Directions:
All of the data should be given again word for word, though the images are to be left out.

Available data:
===============

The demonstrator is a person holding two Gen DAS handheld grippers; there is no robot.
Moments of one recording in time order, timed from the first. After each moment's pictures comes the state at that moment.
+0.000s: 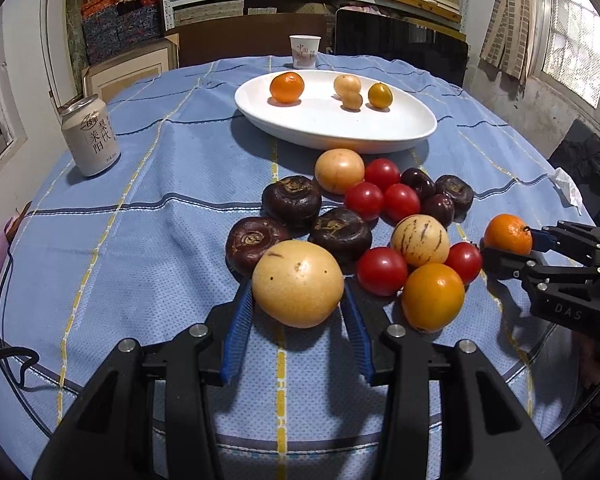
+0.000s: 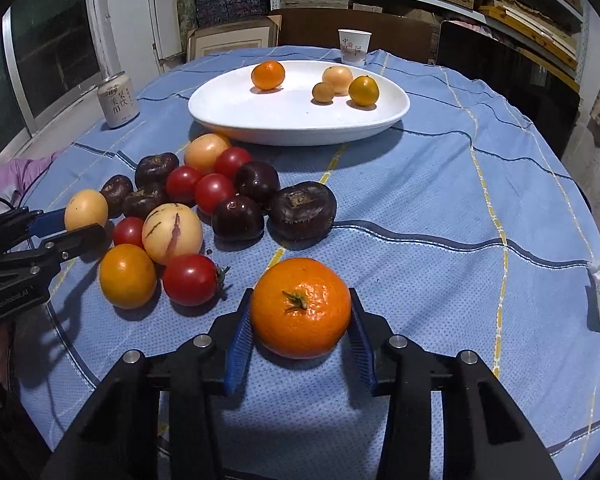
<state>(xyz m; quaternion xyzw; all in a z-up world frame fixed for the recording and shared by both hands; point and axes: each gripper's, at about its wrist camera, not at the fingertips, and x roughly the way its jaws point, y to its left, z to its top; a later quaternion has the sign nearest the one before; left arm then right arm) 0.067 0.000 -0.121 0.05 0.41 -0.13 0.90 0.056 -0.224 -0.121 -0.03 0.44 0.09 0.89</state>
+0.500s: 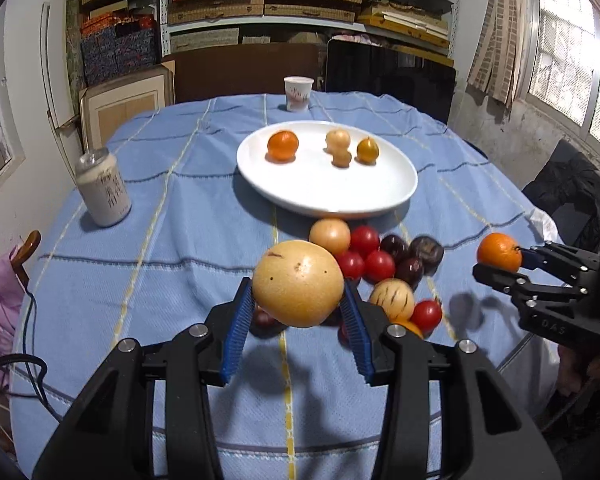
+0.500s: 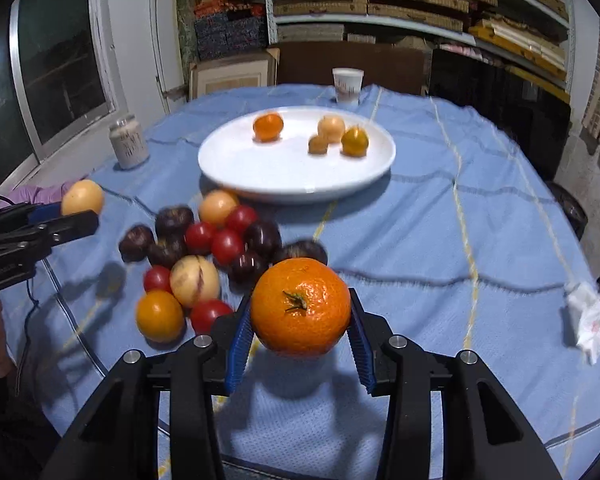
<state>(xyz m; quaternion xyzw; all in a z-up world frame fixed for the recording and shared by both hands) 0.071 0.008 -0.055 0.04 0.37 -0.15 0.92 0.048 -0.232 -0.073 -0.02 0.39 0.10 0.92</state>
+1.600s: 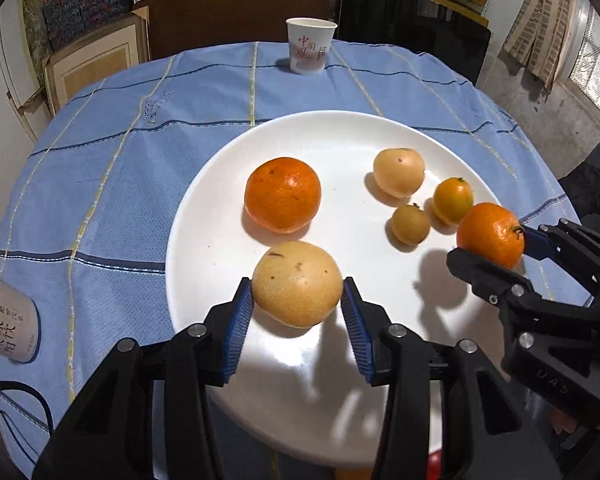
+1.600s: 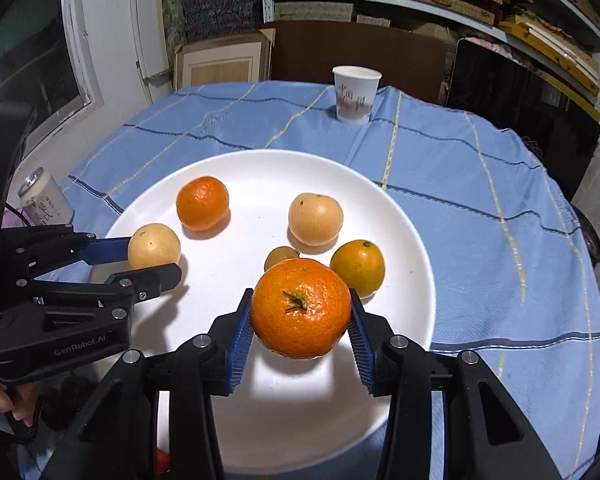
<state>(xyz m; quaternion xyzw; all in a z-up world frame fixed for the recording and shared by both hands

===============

Finished task:
The demonstrator is a person holding two Gen DAS handheld grippers; there is no robot.
Moments of one recording in time order, timed from the first. After each moment's pictures comes the state at that moment.
+0.000s: 
+0.000s: 
<state>(xyz m; quaternion xyzw; all in a z-up world frame fixed for the recording and shared by both hands; point and axes: each gripper's, at about its wrist camera, not at the fingertips, and x roughly the way its jaws point, y to its left, z to its top; a later quaternion has the sign nearest the one before; left arm then right arm) 0.067 0.000 -0.121 0.05 0.41 -0.13 0.90 0.056 -0.224 -0.121 -0.03 0.44 0.09 0.89</state>
+0.500s: 
+0.500s: 
<state>(xyz m; quaternion xyzw; all in a z-up world frame fixed for the recording and shared by both hands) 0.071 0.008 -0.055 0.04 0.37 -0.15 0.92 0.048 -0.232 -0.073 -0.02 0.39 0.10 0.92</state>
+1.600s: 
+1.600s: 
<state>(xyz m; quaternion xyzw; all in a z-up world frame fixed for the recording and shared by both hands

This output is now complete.